The Temple of Gold
- First edition
- Author: William Goldman
- Language: English
- Publisher: Knopf
- Publication date: October 14, 1957
- Publication place: United States
- Pages: 277

= The Temple of Gold =

1957 book by William Goldman

The Temple of Gold is a 1957 novel by William Goldman. It was Goldman's first novel, and launched his career.

==Background==
The novel was written in three weeks over the summer he graduated from college, in June–July 1956. Goldman had never written a novel before, but had several years experience writing short stories, though none had been published.

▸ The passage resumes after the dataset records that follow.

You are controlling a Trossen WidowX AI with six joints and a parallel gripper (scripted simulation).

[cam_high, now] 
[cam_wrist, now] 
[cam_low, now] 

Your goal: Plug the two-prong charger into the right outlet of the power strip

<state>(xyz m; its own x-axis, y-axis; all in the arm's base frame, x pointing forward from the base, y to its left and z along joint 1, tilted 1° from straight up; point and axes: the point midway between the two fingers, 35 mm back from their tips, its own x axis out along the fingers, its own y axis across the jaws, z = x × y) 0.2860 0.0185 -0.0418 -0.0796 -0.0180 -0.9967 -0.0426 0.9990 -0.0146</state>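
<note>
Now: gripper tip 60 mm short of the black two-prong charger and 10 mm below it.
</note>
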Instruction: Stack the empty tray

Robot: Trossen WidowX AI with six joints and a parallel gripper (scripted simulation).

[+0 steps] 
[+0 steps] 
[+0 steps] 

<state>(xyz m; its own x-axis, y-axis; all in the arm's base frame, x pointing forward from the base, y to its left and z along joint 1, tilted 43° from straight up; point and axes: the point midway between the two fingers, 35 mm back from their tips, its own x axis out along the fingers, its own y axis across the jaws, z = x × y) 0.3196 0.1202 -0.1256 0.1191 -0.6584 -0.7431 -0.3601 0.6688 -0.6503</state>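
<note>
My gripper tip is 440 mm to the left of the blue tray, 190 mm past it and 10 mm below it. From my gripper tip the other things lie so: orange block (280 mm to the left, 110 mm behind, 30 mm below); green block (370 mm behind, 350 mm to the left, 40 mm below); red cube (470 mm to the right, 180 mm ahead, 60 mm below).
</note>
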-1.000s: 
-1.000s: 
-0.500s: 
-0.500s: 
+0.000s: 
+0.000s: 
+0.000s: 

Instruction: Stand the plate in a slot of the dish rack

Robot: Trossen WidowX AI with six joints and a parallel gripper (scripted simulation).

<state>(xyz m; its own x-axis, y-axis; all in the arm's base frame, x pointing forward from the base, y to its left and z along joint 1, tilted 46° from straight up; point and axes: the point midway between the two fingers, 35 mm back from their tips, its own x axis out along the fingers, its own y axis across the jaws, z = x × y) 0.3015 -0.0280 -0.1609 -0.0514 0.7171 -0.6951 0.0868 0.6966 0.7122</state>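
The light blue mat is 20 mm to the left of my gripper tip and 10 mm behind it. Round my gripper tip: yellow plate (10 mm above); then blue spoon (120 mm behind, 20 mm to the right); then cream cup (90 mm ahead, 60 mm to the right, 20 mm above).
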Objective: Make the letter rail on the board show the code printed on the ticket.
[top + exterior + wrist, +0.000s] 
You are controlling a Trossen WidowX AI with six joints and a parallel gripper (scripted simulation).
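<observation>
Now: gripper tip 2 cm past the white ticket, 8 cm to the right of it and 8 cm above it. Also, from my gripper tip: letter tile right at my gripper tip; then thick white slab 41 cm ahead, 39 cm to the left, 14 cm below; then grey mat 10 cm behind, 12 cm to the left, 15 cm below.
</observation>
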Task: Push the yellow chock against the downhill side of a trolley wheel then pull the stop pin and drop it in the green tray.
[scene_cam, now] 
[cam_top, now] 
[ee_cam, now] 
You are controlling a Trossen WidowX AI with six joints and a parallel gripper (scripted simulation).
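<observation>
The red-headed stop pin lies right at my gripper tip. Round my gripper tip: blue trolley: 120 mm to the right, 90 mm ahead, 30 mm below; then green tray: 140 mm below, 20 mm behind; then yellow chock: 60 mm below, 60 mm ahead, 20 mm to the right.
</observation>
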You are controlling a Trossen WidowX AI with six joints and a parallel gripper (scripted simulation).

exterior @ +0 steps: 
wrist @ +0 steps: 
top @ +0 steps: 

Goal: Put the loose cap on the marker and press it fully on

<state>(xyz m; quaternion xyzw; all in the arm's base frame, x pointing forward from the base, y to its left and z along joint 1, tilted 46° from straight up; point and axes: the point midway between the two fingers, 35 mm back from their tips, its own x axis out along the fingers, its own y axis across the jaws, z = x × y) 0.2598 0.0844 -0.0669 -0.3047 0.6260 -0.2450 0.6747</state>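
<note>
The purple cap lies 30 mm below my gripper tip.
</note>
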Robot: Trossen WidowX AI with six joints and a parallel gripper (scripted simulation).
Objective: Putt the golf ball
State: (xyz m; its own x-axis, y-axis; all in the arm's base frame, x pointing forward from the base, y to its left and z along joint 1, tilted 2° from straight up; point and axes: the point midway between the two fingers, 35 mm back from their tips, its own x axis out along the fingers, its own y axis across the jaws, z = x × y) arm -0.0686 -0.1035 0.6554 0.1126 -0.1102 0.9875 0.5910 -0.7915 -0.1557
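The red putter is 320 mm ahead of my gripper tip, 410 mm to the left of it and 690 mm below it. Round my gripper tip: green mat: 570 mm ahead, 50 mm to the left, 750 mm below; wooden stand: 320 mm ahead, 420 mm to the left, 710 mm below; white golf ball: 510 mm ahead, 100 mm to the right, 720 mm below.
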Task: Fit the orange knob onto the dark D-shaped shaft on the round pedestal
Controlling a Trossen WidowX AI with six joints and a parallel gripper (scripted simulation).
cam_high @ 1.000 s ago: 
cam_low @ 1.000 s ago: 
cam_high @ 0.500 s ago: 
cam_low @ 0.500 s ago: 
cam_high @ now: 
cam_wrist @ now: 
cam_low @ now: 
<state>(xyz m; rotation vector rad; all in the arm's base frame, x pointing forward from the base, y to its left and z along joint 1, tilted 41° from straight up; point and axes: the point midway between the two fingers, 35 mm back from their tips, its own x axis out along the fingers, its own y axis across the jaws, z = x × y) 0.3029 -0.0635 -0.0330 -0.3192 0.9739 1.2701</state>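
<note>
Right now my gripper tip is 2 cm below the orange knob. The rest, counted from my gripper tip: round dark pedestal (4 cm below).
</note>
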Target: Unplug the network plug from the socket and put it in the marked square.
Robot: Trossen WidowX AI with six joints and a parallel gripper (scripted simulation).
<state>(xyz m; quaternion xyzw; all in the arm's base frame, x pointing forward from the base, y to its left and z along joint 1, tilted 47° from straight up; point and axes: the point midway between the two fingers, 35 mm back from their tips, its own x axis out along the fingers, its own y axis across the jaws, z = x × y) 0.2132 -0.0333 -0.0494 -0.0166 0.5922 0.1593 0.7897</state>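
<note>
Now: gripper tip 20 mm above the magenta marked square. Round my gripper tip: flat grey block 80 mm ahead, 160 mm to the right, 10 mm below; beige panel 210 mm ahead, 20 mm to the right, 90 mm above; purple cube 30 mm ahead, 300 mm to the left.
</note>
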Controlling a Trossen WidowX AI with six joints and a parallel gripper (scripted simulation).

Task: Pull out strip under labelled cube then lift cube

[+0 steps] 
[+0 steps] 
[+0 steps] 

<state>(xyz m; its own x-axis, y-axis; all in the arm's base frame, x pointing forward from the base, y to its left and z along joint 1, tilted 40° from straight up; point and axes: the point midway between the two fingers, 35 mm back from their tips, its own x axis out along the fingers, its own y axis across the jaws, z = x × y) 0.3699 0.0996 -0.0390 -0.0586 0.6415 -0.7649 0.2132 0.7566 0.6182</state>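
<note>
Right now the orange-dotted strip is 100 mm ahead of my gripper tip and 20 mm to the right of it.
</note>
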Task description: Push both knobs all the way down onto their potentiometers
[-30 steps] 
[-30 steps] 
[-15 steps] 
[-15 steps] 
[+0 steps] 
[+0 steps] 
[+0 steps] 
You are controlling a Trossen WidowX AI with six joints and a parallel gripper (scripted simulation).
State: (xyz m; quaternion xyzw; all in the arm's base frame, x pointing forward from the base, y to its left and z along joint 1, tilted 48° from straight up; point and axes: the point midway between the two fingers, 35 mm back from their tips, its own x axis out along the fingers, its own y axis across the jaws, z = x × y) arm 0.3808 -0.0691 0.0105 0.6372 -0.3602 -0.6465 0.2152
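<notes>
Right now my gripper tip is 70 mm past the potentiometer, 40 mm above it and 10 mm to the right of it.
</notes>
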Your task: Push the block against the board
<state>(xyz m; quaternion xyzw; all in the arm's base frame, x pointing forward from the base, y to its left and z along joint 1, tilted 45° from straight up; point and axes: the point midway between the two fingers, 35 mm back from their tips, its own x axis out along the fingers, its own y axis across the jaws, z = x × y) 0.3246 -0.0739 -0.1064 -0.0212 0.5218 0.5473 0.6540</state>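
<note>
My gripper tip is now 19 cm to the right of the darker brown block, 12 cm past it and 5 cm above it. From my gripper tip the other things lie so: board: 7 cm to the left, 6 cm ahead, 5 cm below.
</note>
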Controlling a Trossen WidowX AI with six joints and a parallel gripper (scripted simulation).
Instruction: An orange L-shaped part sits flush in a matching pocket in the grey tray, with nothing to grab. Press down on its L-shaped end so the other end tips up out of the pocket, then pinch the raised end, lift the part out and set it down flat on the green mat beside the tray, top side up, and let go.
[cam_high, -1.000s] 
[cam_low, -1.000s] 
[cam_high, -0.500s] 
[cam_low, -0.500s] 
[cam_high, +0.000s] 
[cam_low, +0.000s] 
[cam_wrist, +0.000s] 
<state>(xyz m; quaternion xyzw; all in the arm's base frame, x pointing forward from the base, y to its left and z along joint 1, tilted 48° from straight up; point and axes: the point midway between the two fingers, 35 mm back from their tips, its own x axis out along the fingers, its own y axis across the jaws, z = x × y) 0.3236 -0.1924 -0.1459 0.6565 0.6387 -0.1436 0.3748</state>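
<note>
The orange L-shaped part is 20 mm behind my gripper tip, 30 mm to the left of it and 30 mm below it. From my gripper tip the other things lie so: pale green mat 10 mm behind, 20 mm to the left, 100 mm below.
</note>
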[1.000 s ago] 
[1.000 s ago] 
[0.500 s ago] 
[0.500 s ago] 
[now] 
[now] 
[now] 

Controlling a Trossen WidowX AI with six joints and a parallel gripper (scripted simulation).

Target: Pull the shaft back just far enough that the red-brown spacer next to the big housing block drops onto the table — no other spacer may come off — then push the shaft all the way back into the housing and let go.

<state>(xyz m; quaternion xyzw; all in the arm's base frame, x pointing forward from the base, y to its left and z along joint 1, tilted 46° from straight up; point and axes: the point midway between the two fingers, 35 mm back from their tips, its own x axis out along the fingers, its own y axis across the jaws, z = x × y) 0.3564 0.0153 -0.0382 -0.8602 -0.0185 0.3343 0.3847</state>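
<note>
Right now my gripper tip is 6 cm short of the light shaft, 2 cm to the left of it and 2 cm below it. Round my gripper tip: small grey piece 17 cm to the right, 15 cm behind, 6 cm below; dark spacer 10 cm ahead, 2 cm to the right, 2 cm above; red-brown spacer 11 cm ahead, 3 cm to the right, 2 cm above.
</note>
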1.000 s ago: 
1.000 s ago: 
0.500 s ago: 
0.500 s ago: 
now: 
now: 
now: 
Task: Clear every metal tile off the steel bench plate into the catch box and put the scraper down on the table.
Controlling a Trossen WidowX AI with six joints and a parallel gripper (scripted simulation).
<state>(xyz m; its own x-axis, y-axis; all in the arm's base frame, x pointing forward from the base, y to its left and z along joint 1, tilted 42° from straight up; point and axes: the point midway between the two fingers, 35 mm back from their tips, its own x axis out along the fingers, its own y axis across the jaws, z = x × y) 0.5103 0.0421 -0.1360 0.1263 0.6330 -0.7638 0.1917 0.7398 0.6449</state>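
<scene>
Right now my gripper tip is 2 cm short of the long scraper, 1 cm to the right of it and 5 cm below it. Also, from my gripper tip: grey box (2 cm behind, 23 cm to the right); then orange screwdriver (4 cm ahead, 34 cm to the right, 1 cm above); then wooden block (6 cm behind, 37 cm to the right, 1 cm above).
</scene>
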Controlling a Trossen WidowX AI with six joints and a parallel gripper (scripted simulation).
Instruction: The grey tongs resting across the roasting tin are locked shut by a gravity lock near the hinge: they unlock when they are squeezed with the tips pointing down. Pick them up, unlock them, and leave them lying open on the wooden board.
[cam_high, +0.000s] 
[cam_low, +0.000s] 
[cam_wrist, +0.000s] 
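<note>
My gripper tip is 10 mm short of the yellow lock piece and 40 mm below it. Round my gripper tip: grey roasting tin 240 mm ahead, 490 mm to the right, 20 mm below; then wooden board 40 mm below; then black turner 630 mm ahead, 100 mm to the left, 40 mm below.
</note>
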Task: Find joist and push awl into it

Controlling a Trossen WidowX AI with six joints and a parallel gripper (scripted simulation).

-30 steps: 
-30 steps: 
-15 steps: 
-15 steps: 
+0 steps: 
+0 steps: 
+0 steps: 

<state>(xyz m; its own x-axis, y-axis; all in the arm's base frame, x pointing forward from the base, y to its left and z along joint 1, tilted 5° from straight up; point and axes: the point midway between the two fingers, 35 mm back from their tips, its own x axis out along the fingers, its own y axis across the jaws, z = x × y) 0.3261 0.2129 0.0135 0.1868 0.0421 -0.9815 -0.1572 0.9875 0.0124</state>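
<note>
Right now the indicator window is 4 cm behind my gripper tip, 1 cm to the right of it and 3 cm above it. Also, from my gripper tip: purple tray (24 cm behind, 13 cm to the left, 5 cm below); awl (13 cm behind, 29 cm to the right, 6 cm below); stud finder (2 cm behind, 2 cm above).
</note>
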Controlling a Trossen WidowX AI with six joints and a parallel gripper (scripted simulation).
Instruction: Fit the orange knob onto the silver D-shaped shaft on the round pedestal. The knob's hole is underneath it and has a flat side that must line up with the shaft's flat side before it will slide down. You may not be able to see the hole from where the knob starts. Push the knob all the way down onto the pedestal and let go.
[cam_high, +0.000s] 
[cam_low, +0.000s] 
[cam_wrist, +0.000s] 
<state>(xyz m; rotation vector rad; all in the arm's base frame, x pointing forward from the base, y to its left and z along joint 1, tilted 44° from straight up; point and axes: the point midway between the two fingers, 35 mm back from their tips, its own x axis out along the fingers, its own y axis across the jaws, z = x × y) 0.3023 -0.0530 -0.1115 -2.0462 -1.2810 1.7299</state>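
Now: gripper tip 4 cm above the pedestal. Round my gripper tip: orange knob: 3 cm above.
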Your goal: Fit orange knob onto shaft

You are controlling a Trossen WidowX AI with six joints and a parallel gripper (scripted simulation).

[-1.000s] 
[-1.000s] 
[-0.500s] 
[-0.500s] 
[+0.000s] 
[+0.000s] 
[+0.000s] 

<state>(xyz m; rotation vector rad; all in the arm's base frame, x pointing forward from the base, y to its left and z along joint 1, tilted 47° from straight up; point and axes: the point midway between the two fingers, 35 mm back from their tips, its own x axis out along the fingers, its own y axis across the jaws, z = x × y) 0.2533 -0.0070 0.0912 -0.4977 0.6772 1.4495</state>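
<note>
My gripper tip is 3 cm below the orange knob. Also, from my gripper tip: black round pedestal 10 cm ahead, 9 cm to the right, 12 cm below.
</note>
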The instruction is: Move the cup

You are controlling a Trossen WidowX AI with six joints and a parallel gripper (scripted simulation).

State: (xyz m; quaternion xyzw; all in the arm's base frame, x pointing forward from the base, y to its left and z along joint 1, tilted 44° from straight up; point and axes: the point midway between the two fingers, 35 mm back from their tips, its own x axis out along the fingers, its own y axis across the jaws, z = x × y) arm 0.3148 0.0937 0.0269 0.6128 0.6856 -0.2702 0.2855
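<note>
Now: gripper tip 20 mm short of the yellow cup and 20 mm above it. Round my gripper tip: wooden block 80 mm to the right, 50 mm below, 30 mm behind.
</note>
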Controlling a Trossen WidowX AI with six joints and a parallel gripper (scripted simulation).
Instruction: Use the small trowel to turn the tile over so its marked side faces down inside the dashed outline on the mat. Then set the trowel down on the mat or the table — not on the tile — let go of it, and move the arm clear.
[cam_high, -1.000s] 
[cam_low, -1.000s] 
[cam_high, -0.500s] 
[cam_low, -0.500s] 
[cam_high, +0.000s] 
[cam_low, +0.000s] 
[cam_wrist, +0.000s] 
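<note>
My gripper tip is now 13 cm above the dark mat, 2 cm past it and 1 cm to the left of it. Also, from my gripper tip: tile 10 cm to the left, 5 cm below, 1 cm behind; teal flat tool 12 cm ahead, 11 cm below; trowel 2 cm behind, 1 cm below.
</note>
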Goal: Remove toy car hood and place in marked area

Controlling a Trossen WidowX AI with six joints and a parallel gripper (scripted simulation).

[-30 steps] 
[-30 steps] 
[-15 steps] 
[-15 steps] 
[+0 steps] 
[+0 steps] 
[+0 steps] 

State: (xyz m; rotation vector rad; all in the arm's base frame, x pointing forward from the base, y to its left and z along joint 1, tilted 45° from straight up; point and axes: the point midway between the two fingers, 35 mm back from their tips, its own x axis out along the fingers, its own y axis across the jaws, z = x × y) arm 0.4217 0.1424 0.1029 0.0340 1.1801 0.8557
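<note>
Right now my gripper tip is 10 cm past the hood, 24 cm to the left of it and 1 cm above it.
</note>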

The title Temple of Gold was taken from the film Gunga Din. Another influence on the book was the novel Bonjour Tristesse. Goldman had recently done military service and met a man who had an agent. He sent the novel to the agent, and through him got representation from Joe McCrindle. McCrindle sent it to Knopf, who accepted it for publication. Goldman said Knopf:
Wanted me to double it in length and I didn't know what to do about that... That's still the most amazing thing I've ever heard any young writer be told. I was able to do it through some kind of madness but, Jesus, it's an insane thing for an editor to say.
Goldman says he has "no idea why" Knopf accepted the novel "but one of the things that happened, there was an interest in publishing books by young writers and I was one of those writers who basically got picked up along with it."
Goldman later reflected:
I never would have continued as a writer if The Temple of Gold had not been taken by the first publisher I sent it to. I'm not that masochistic. There was no way I was going to write anymore. I didn't know that then, but I know it now. There was no encouragement; no one ever said I had any talent. I had never written anything much over two pages long. I had done badly in school in terms of writing. I did not want to be a failure, but I did not have the courage to write a second book if the first had not been accepted.
A 2001 Ballantine paperback edition of the novel included as an afterword a first chapter removed by Knopf.

==Reception==
According to Goldman, "the book, like most of my books, got crucified in hardcover and was a very, very successful book in paperback. Most of the books that I've written had their success in paperback."

==Film adaptation==
Walt Disney Studios Motion Pictures purchased the film rights to the movie.